Other pleasing news for CTT shareholders were that active customers grew 50% from 208,721 to 313,982 while the average order value rose 7% from $712 to $759.
The company also provided a trading update for the first two months of 2HY23, reporting that sales revenue was 80% higher than the prior corresponding period and that it remained EBITDA positive.
Consensus estimates expect strong growth in future years
Cettire’s solid revenue growth is expected to continue in future periods.
Consensus estimates are for $363.3m for the full FY23 (which would be up 73% from FY22), $465.8m for FY24 (up 28%), $618.4m for FY25 (up 33%) and $711.2m for FY26 (up 15%). This represents 18.2% CAGR.

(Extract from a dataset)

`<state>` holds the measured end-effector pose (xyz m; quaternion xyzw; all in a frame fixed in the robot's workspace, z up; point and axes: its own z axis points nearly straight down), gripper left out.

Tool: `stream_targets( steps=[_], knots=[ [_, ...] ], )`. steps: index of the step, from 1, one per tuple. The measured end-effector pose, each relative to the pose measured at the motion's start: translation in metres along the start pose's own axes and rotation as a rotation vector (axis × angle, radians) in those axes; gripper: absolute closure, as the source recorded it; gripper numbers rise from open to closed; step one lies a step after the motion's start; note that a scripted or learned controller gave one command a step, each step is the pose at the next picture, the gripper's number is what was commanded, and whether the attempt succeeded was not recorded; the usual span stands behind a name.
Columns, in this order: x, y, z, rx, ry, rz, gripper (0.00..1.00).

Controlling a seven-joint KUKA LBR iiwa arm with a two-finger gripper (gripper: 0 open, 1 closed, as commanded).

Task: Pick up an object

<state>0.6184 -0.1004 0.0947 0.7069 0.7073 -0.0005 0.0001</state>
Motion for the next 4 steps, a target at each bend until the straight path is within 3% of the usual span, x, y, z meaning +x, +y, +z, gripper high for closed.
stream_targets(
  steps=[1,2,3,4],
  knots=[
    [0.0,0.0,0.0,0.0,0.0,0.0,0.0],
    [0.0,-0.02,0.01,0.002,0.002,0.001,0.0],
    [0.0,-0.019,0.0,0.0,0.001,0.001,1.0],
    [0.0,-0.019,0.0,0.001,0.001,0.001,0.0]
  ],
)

Looking to the EBITDA line, consensus estimates expect $26.6m in FY23 (compared to a $21.5m loss in FY22), $28.1m in FY24 (up 5%) and $36.9m in FY25 (up 31%).
Cettire’s EPS is expected to swing from -$0.05 in FY22 to $0.05 in FY23. It is expected remain constant in FY24 but increase 20% to $0,07 in FY25.

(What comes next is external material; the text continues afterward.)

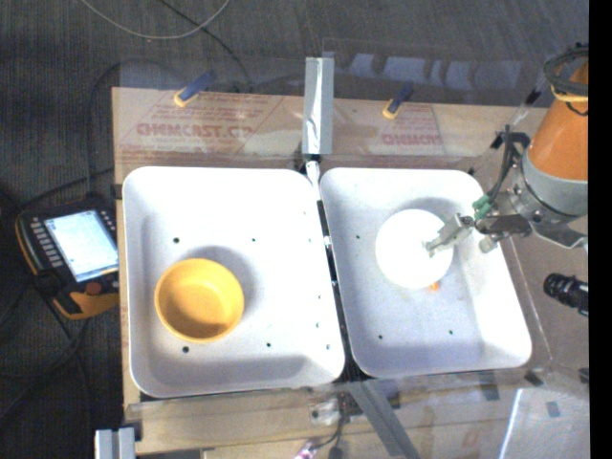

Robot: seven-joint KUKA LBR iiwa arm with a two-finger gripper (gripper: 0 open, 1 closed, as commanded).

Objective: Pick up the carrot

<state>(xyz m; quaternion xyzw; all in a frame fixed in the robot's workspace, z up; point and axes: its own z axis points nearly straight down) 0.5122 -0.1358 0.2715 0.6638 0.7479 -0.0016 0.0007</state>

We think CTT is worth $932m or $2.45 – 60% higher than it is now
At Stocks Down Under, we have built a 10-year DCF model for Cettire. We have taken into account these consensus estimates and:
- Assumed 10% revenue growth after FY26
- Assumed 7% inflation in FY23 and 3% thereafter for most costs except merchant fees and depreciation
- Assumed merchant fees remain ~4.8% of revenue, in lin e with past trends.
- Used an 11.07% WAAC consisting of a 1.5x beta, a 5% equity premium and a 3.6% risk-free rate of return, as well as a 2% terminal growth rate.
We derive a value of $932.8m, which equates to $2.45 – a 60% premium to the current share price.
The key challenge facing Cettire, and the determinant as to whether or not it can create shareholder value, is that it can continue to grow revenues while still becoming profitable.
Its 1HY23 results are a good indication that it is on track, although there is risk that it could be derailed in its attempts.
This could be the case if economic conditions worsen to the point that high-end fashion does become affected.
Cettire looks like a good opportunity, but needs to maintain growth and grow profitably
Overall, we think Cettire represents a good opportunity for investors.
Unlike other eCommerce outlets, it has been able to maintain growth even as consumers return to brick and mortar retailers and inflation remains at 4-decade highs.
It is not exposed to many costs that other fashion companies are exposed to such as manufacturing costs and high inventory levels.
However, the company needs to maintain its high levels of growth, while still becoming profitable. And even though the company is on track, it is no certainty that it will be able to remain on track.